:: EXERCISE ::
Compute how many lines in the entries below include the string "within". Only the number is wanted.

:: DATA EXTRACTS ::
◇ ◇ ◇ ◇ ◇ ◇ ◇
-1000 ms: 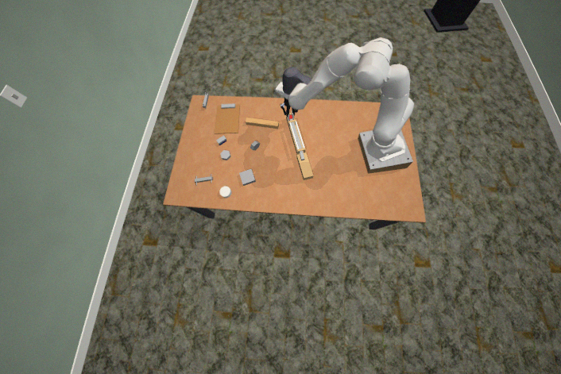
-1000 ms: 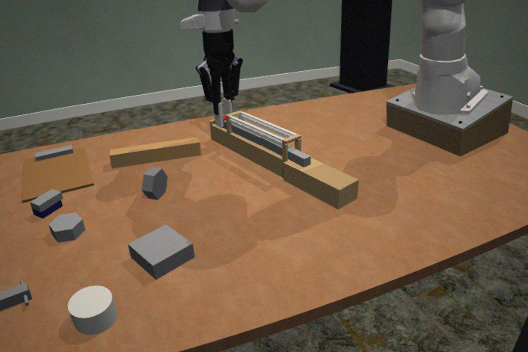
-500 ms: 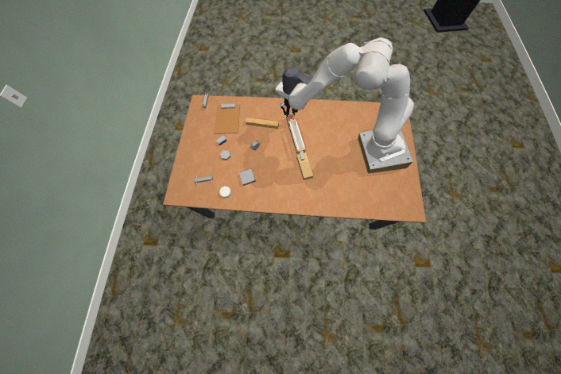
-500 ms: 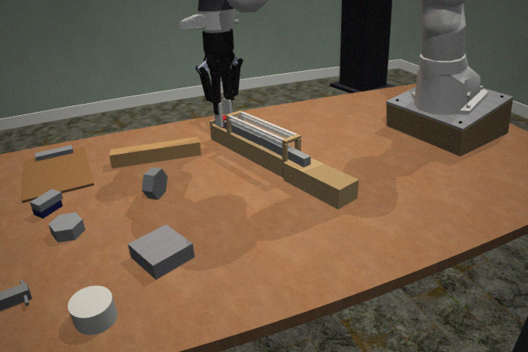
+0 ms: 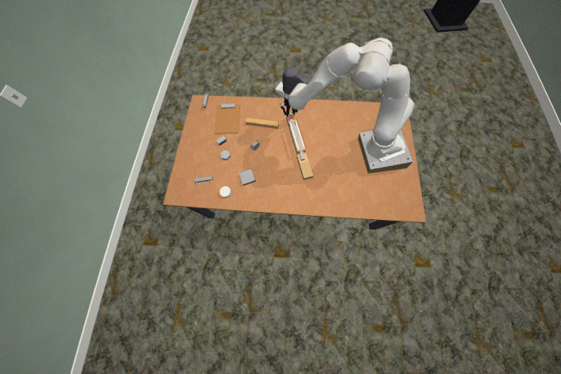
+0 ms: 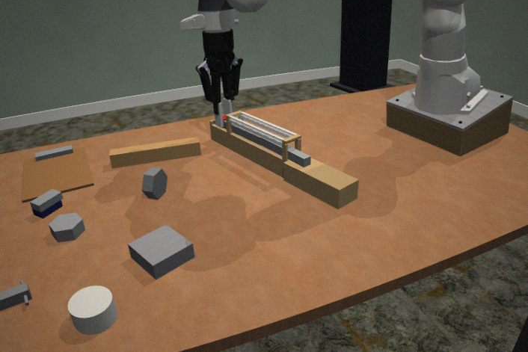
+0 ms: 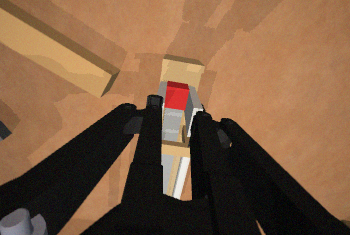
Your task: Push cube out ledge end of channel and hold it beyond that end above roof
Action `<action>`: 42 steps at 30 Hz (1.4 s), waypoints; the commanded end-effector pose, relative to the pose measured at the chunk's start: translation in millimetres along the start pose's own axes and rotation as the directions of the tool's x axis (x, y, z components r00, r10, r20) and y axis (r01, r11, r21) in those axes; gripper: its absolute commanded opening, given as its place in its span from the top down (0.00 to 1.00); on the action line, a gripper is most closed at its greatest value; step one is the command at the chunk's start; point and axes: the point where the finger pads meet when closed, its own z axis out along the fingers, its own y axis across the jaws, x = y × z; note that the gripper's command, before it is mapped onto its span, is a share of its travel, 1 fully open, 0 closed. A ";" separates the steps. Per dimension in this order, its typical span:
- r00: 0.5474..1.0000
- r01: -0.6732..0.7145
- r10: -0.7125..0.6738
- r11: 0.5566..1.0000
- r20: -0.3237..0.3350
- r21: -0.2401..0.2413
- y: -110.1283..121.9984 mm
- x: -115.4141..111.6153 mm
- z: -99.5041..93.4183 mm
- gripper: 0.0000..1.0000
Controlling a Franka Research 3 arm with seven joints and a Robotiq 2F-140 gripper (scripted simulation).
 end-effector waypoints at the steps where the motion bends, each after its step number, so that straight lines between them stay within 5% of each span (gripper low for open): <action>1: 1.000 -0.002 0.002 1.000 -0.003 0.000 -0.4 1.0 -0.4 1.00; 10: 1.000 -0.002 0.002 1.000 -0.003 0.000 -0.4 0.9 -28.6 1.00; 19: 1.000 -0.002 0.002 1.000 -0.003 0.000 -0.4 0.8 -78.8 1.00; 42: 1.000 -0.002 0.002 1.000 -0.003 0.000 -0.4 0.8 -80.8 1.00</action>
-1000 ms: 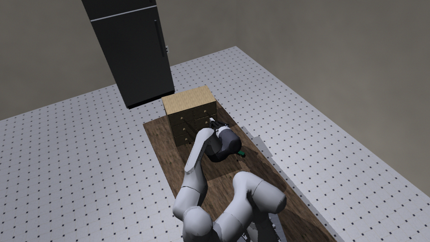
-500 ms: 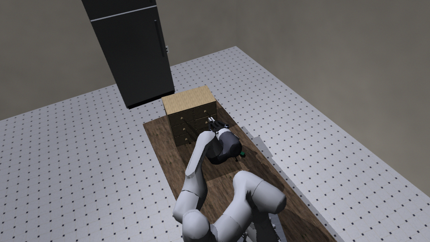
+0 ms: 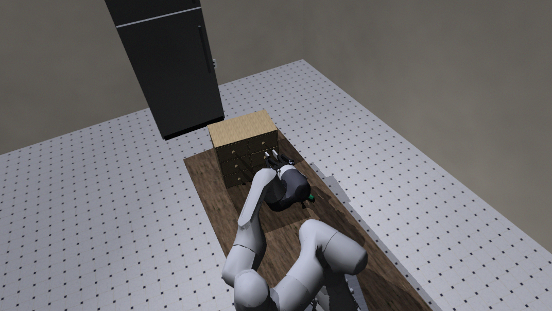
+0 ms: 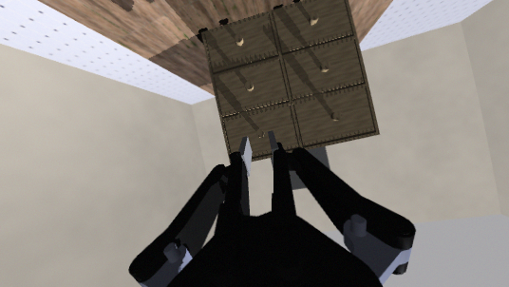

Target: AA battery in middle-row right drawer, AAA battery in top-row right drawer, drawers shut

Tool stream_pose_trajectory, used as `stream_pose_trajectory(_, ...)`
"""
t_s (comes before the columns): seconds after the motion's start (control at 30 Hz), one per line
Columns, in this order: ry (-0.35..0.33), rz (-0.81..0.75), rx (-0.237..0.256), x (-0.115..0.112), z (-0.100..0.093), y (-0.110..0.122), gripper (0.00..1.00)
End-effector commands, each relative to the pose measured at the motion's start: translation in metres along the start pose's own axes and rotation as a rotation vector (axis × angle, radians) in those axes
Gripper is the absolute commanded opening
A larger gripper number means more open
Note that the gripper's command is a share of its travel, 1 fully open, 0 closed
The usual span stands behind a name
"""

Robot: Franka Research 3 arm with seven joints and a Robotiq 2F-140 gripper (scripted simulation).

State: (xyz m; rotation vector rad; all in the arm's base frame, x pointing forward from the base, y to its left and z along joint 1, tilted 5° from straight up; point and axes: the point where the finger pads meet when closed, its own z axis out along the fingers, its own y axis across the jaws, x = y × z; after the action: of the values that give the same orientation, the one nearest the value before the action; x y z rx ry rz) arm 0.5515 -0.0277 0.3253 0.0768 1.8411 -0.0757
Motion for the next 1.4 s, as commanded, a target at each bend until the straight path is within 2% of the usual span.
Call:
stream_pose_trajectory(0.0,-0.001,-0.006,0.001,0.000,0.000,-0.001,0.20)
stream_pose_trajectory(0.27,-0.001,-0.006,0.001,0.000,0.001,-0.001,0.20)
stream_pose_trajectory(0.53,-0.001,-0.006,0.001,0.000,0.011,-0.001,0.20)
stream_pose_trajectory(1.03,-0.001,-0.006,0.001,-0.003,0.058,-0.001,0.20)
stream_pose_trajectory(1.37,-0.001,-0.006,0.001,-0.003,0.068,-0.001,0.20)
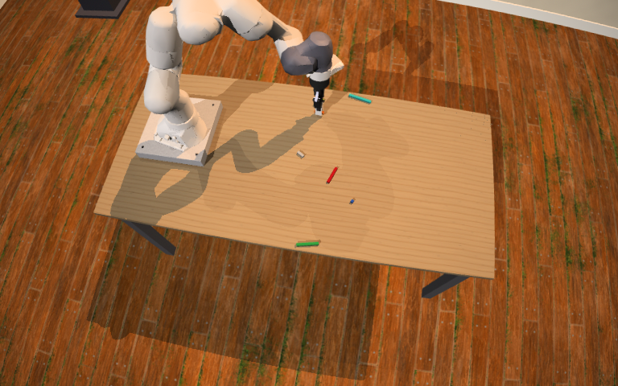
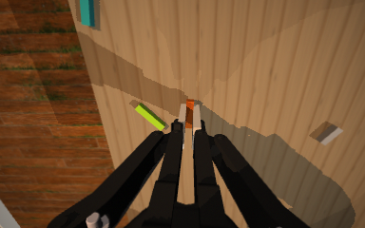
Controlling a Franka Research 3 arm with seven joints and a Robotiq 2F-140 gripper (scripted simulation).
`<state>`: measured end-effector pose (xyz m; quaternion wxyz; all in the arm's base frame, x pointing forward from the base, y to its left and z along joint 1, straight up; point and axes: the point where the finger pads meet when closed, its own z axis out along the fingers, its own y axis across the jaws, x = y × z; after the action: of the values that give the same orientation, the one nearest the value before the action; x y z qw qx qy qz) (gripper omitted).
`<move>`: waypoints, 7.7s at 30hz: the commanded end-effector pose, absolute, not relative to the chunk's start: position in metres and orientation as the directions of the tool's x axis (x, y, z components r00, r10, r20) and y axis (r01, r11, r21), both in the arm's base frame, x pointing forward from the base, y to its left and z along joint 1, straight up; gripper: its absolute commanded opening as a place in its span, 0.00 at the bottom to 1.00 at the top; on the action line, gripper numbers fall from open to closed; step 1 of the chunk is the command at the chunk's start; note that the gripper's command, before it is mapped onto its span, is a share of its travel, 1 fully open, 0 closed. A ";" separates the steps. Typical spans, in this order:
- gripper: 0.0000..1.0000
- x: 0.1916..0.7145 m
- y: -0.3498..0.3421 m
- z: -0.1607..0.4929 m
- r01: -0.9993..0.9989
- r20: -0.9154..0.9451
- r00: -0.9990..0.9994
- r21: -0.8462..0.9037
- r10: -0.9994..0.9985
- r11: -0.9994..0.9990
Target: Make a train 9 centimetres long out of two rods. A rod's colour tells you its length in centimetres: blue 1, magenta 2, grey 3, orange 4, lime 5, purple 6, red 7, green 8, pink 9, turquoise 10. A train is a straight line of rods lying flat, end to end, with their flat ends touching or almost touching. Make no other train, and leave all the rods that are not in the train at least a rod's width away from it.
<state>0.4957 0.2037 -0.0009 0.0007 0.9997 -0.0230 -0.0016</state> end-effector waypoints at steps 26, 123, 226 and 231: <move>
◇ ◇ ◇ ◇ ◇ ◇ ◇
:: OUTPUT OF THE EXERCISE ::
2